Lasse Hallstrom's "Dear John" tells the heartbreaking story of two lovely young people who fail to find happiness together because they're trapped in an adaptation of a Nicholas Sparks novel. Their romance leads to bittersweet loss that's so softened by the sweet characters that it feels like triumph. If a Sparks story ended in happiness, the characters might be disappointed. They seem to have their noble, resigned dialogue already written. Hemingway wrote one line that could substitute for the third act of every Sparks story: "Isn't it pretty to think so?"
Channing Tatum stars as John Tyree, a handsome Army Special Forces specialist home on two weeks' leave at the South Carolina shore. Amanda Seyfried plays Savannah, an ethereal beauty whose purse falls off a pier. John dives in and retrieves it, and we guess it could have been worse. He could have gotten her kitten down from a tree. In the few precious days they share, they fall deeply into PG-13 love.
John was raised by his father (Richard Jenkins), a quiet man who wears white gloves while admiring his coin collection, and cooks chicken every Saturday and lasagna every Sunday. Savannah meets him and casually observes to John that he is autistic -- a mild case, she gently suggests.
John is angered by this observation. Did he never, by the age of 22, observe that his father was strangely mannered? Did no one else? What was his (now absent) mother's thinking? Did the movie mention any employment history for Mr. Tyree? I could have missed it.
In a Sparks story, as we know from "The Notebook," problems like autism and Alzheimer's are never seen in their tragic stages, but always allow the good souls of their victims to visibly glow. Diseases don't destroy and kill, but exist primarily to inspire admirable conduct by nexts of kin. John and Savannah get over his unhappiness, and he pledges that he'll be back at the end of 12 months so they can wed.
But then 9/11 happens, and like every man in his group, John re-enlists. And continues to re-enlist, until the movie's title hints at what he receives in the mail. Because Savannah is a true-blue heroine, her new love is of course a nice and decent man, someone who John can accept, so that we can smile sadly and not get all messy and depressed.

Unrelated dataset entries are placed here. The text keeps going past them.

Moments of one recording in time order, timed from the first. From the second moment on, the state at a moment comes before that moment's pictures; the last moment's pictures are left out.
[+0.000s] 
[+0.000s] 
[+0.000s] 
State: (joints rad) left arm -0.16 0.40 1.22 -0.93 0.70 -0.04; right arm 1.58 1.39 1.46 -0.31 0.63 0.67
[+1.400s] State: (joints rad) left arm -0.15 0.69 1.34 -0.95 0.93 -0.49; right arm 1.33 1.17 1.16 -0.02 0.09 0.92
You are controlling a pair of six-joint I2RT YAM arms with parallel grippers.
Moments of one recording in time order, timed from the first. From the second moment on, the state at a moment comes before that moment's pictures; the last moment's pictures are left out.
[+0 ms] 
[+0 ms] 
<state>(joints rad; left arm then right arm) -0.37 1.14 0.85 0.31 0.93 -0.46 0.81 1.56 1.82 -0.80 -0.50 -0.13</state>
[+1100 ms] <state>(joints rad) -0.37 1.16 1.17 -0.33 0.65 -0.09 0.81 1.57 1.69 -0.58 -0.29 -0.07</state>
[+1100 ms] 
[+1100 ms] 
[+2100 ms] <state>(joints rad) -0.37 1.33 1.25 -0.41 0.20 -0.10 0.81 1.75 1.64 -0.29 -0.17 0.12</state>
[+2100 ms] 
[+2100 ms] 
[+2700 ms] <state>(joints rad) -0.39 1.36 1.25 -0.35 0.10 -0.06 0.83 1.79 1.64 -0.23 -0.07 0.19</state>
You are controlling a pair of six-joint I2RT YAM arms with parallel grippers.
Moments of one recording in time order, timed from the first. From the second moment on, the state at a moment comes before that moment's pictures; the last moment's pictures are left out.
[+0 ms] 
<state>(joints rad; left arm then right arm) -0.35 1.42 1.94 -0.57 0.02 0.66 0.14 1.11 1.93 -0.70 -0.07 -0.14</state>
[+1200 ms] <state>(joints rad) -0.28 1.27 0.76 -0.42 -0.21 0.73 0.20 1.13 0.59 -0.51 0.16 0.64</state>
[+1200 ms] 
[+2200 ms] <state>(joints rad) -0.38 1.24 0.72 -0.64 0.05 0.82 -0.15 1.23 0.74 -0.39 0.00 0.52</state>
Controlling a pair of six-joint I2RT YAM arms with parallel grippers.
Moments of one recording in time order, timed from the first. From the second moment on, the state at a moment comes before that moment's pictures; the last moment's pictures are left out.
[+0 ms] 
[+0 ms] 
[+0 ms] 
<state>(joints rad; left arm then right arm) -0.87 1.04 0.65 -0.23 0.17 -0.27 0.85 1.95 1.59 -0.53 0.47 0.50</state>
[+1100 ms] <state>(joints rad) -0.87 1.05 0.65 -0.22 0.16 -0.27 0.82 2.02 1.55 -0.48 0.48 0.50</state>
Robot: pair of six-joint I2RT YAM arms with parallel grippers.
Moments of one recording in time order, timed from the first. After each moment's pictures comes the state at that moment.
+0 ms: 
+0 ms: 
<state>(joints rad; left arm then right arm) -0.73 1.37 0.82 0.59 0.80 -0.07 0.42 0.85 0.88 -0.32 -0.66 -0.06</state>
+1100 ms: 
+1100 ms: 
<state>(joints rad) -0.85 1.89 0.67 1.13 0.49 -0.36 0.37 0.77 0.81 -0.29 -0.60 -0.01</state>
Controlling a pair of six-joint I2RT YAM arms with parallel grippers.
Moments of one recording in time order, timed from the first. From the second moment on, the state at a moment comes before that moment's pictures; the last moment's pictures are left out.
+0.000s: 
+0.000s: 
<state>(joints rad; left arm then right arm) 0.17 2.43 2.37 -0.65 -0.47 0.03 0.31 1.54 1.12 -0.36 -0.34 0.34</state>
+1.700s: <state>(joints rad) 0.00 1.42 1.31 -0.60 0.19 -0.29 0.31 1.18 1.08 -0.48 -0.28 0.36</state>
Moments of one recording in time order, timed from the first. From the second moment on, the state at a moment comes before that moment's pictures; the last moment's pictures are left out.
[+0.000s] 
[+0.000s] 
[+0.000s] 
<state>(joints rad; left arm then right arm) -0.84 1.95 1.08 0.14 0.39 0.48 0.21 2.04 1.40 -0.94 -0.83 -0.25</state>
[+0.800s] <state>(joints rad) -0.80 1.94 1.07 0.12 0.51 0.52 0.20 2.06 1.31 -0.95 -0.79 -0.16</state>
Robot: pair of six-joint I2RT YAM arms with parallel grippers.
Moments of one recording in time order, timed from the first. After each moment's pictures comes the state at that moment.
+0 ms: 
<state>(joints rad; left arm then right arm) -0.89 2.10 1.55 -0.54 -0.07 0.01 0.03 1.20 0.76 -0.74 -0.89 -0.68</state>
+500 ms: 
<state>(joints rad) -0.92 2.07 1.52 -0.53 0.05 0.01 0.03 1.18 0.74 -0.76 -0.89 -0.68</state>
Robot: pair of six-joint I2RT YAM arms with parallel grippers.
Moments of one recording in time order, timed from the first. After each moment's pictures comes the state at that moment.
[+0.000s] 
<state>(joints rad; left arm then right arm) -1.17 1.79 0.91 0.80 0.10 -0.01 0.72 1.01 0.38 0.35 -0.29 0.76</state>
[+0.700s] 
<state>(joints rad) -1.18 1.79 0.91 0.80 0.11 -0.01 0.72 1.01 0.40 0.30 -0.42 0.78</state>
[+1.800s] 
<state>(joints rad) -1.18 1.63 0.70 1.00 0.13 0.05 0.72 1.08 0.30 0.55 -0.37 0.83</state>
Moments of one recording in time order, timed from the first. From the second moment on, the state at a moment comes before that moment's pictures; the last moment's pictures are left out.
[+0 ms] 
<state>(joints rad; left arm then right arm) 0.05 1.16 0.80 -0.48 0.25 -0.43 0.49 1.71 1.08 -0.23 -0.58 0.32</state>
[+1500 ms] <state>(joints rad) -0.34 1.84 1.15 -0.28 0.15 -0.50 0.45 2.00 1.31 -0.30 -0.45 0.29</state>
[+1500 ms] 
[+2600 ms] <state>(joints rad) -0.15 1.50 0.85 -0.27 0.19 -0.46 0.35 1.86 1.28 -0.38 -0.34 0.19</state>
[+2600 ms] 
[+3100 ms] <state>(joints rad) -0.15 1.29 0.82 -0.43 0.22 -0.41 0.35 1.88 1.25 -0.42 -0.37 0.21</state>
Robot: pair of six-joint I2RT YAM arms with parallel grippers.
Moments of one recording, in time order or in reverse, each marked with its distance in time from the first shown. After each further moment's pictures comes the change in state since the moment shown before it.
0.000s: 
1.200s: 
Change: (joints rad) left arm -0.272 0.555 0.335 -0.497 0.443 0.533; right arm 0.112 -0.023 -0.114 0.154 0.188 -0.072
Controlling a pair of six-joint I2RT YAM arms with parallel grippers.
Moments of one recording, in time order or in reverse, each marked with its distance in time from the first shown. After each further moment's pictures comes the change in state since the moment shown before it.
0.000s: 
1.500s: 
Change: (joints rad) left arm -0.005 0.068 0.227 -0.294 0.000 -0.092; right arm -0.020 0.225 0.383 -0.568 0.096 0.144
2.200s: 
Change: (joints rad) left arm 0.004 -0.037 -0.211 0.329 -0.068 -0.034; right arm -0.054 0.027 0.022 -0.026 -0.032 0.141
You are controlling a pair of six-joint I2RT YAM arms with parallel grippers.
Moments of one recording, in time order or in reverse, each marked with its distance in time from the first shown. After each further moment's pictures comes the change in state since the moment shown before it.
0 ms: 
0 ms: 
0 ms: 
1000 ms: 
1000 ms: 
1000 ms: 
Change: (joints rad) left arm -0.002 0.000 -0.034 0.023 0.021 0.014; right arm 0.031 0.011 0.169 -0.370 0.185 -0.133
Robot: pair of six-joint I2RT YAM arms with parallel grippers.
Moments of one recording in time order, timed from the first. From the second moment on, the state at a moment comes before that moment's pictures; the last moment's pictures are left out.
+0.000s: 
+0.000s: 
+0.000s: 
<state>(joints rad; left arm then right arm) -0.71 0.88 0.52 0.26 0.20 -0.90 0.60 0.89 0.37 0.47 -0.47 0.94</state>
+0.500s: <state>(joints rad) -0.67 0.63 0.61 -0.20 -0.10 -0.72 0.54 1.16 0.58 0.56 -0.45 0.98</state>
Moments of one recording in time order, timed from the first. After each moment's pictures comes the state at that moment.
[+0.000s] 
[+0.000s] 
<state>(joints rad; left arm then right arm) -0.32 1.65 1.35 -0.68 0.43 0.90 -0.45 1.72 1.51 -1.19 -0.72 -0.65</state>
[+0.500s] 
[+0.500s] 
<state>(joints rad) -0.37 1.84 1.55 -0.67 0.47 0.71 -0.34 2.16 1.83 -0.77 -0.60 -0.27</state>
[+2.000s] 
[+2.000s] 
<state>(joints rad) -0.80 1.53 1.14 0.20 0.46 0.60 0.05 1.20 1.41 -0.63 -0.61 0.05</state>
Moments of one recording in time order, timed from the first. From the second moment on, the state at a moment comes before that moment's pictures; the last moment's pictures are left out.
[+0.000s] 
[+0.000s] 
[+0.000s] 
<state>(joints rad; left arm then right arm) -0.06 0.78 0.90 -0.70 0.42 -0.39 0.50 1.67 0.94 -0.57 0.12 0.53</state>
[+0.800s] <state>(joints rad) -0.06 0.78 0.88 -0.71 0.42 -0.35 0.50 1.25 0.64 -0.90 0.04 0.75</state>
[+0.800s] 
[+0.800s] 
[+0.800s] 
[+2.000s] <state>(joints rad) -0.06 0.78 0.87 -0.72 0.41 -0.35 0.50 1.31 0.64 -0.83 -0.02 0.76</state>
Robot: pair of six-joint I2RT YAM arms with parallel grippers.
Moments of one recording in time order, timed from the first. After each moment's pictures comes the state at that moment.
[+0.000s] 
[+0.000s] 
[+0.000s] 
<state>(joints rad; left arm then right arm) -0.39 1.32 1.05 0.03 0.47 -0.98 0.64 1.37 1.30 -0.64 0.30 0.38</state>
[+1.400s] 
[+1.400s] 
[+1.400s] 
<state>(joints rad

That's the note Sparks aims for: the sad smile. First love is not to be, but the moon still looks so large when it rises, and people treat each other gently, and if someone should die, that is very sad, but perhaps it will provide an opportunity for someone else to live a little longer before they, too, must travel to that undiscovered country from whose bourn no traveler ever returns.
John and Savannah are awfully nice. She comes from a rich family who have a mansion, and John and his dad live in a humble but cozy frame house that in its South Carolina island location might easily be purchased for less than $500,000. That would leave a portion of Mr. Tyree's unspecified income free to invest in rare coins and amass a collection worth a fortune. I am just enough of a numismatist to know that you need to invest money in order to collect rare coins. You don't just find them in your spare change.
I know I'm being snarky. I don't get much pleasure from it. "Dear John" exists only to coddle the sentiments of undemanding dreamers, and plunge us into a world where the only evil is the interruption of the good. Of course John is overseas on a series of missions so secret that Savannah cannot be told where, exactly, he is. In the years after 9/11, where, oh where, could he be? Apparently not in Iraq or Afghanistan, because it can hardly be a military secret that the men of Special Forces are deployed there. But somewhere, anyway, and he re-enlists for a good chunk of her early childbearing years, perhaps because, as "The Hurt Locker" informs us, "war is a drug."
It matters not. In this movie, war is a plot device. It loosens its grip on John only long enough to sporadically renew his romance, before claiming him again so that we finally consider Savannah's Dear John letter just good common sense. Now that I've brought that up: considering that the term "Dear John letter" has been in constant use since World War II, and that the hero of this movie is inevitably destined to receive such a letter, is it a little precious of Sparks to name him "John"? I was taught in Dan Curley's fiction class that when the title of a story is cited in the story itself, the story's spell is broken. But then Sparks never took Curley's class.